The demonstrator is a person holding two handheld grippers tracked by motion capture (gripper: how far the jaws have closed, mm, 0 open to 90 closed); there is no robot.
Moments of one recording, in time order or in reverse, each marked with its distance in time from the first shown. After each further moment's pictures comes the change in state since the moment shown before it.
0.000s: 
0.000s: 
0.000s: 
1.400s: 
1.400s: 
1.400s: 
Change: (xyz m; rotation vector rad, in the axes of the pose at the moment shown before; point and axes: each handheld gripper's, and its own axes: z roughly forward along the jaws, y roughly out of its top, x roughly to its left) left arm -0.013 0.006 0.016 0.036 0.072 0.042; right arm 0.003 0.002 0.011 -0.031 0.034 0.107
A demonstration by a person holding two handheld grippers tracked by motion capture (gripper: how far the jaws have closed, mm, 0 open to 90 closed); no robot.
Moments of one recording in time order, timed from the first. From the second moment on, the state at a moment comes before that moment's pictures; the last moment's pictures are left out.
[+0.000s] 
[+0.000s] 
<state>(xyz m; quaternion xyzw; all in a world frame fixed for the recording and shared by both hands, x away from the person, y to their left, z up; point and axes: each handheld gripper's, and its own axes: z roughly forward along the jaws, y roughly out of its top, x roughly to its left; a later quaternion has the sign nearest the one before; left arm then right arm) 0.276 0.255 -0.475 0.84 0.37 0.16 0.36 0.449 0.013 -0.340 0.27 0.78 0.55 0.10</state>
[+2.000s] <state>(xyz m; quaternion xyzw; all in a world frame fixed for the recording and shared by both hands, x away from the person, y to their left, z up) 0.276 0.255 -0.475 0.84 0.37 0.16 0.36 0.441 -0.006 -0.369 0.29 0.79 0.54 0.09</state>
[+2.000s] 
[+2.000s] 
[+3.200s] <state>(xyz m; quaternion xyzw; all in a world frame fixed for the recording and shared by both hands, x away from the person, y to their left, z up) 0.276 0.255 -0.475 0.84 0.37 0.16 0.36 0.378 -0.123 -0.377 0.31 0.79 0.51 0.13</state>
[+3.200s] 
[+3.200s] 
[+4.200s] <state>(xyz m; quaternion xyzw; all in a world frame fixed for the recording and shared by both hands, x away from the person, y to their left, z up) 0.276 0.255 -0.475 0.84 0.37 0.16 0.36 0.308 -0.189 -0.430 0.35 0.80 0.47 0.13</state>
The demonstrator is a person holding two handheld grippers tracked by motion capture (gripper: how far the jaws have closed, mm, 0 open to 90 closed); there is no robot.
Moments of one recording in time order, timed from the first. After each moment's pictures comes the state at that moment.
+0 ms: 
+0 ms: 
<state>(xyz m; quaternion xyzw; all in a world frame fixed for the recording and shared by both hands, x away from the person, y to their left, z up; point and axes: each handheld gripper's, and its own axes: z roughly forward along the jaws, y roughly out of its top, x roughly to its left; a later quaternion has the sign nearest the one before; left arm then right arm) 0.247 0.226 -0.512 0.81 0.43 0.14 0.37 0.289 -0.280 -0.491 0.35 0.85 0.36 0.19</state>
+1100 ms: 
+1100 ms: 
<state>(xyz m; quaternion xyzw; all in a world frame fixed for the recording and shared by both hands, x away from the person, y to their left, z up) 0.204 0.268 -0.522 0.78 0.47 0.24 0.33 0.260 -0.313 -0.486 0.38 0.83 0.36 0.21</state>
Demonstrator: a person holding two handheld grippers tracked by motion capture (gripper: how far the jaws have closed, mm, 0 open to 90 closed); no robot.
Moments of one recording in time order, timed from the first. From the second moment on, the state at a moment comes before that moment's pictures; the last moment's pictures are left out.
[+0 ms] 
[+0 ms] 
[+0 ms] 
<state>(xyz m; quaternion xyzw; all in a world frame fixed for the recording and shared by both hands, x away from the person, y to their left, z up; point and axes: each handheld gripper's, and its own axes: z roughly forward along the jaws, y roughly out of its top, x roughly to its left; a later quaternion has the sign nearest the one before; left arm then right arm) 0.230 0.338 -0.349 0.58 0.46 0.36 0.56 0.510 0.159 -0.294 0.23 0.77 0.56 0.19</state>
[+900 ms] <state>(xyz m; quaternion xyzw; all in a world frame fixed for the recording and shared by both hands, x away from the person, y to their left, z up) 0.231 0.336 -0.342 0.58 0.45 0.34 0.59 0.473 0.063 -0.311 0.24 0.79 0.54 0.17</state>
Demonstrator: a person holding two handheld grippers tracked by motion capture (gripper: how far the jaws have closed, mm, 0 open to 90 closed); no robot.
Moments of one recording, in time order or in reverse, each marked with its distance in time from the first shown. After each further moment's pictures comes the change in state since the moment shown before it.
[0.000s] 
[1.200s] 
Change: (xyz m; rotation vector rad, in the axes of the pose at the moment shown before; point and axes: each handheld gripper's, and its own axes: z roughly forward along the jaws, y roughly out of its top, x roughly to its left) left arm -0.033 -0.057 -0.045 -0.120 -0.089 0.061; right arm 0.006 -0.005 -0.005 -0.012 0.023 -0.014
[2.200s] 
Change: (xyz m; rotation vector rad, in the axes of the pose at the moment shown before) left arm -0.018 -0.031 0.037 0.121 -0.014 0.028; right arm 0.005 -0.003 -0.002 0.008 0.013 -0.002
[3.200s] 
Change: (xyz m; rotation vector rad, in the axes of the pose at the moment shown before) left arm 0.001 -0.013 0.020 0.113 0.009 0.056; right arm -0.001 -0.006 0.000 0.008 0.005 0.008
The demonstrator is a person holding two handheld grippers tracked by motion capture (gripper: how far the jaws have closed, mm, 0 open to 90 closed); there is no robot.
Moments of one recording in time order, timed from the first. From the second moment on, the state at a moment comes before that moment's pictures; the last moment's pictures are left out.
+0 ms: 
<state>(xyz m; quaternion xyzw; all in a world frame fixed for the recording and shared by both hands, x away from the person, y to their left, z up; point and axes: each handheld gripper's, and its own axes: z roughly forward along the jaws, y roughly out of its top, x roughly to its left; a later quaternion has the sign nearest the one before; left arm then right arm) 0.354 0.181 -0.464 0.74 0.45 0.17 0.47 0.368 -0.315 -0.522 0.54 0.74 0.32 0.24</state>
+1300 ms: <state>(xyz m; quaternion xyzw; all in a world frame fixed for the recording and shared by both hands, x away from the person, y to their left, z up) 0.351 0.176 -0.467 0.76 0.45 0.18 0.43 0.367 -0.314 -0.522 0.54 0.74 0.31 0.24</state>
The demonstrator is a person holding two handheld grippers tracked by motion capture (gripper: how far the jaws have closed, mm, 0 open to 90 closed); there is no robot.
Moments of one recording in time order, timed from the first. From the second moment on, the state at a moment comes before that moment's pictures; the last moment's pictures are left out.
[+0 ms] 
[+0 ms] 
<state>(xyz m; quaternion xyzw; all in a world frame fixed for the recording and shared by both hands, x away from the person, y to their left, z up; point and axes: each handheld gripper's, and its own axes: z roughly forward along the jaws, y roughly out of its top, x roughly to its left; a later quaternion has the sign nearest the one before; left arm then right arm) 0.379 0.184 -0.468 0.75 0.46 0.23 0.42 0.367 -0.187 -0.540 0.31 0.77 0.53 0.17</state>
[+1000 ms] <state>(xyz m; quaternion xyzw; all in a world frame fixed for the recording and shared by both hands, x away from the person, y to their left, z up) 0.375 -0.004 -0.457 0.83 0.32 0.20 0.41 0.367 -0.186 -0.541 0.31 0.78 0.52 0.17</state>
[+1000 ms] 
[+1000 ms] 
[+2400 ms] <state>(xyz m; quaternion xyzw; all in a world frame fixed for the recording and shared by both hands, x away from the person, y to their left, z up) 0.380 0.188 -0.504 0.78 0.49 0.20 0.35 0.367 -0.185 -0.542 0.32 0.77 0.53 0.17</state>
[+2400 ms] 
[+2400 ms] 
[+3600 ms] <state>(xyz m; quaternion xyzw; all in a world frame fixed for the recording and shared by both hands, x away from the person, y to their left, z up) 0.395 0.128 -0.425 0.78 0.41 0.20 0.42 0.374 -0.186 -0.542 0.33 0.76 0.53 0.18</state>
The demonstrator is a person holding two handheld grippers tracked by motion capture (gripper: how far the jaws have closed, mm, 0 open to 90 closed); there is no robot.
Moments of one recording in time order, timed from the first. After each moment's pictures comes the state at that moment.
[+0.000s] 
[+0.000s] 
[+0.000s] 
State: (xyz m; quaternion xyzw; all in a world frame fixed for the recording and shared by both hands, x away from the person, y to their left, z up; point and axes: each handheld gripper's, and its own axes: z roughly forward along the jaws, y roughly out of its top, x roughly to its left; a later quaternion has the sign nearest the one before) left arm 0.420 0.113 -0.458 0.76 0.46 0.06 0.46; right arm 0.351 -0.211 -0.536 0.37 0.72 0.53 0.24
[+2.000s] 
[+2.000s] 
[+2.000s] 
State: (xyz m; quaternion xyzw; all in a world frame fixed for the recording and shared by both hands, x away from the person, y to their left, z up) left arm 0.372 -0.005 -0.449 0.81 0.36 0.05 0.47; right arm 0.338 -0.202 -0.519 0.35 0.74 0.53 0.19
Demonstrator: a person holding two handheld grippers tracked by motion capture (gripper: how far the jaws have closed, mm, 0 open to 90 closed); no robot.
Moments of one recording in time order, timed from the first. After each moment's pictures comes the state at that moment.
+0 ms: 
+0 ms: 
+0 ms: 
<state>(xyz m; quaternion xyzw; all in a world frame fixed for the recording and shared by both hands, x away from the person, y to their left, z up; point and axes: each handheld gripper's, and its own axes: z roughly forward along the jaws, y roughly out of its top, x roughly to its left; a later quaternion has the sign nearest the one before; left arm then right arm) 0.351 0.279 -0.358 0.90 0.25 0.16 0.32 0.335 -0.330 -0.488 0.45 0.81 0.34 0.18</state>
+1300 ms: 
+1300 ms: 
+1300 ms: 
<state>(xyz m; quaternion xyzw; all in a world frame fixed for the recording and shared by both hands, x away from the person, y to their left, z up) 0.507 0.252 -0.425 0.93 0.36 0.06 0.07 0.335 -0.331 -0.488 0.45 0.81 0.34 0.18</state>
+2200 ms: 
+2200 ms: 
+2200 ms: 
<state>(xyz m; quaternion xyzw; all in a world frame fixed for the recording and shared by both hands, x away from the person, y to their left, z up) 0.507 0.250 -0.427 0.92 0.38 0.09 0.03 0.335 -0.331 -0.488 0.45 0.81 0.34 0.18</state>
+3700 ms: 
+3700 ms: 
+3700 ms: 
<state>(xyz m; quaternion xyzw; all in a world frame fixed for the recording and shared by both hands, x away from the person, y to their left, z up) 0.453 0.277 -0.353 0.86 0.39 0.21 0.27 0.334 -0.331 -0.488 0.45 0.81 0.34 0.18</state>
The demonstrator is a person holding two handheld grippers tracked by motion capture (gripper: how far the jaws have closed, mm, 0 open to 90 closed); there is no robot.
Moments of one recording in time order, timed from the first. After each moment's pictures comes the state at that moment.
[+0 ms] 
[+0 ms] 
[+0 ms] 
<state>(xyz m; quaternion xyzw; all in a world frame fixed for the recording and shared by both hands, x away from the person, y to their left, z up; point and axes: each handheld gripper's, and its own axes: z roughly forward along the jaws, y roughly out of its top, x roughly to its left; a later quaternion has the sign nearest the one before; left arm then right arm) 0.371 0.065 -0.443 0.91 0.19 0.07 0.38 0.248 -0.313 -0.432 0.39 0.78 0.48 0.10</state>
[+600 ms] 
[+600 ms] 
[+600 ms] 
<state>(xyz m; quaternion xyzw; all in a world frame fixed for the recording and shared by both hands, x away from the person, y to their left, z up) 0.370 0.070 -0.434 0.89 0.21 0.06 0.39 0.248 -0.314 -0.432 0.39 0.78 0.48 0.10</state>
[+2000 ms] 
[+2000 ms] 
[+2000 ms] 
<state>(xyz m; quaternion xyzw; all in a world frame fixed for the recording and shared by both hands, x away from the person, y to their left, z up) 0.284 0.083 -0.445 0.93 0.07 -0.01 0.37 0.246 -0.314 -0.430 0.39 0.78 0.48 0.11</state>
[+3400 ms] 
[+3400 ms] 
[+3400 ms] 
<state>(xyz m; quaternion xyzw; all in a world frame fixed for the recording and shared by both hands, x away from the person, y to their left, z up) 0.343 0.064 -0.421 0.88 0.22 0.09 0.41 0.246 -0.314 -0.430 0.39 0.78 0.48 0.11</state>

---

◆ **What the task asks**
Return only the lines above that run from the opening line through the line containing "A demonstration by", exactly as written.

◆ **Response**
The demonstrator is a person holding two handheld grippers tracked by motion capture (gripper: how far the jaws have closed, mm, 0 open to 90 closed); there is no robot.
Moments of one recording, in time order or in reverse, each marked with its distance in time from the first shown. After each further moment's pictures comes the change in state since the moment shown before it.
0.000s: 
0.000s: 
0.000s: 
1.400s: 
1.400s: 
1.400s: 
Change: (xyz m; rotation vector rad, in the axes of the pose at the moment shown before; point and axes: each handheld gripper's, and its own axes: z roughly forward along the jaws, y roughly out of its top, x roughly to its left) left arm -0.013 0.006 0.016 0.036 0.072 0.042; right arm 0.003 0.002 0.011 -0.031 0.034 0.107
A demonstration by a person holding two handheld grippers tracked by motion capture (gripper: how far the jaws have closed, mm, 0 open to 90 closed); no robot.

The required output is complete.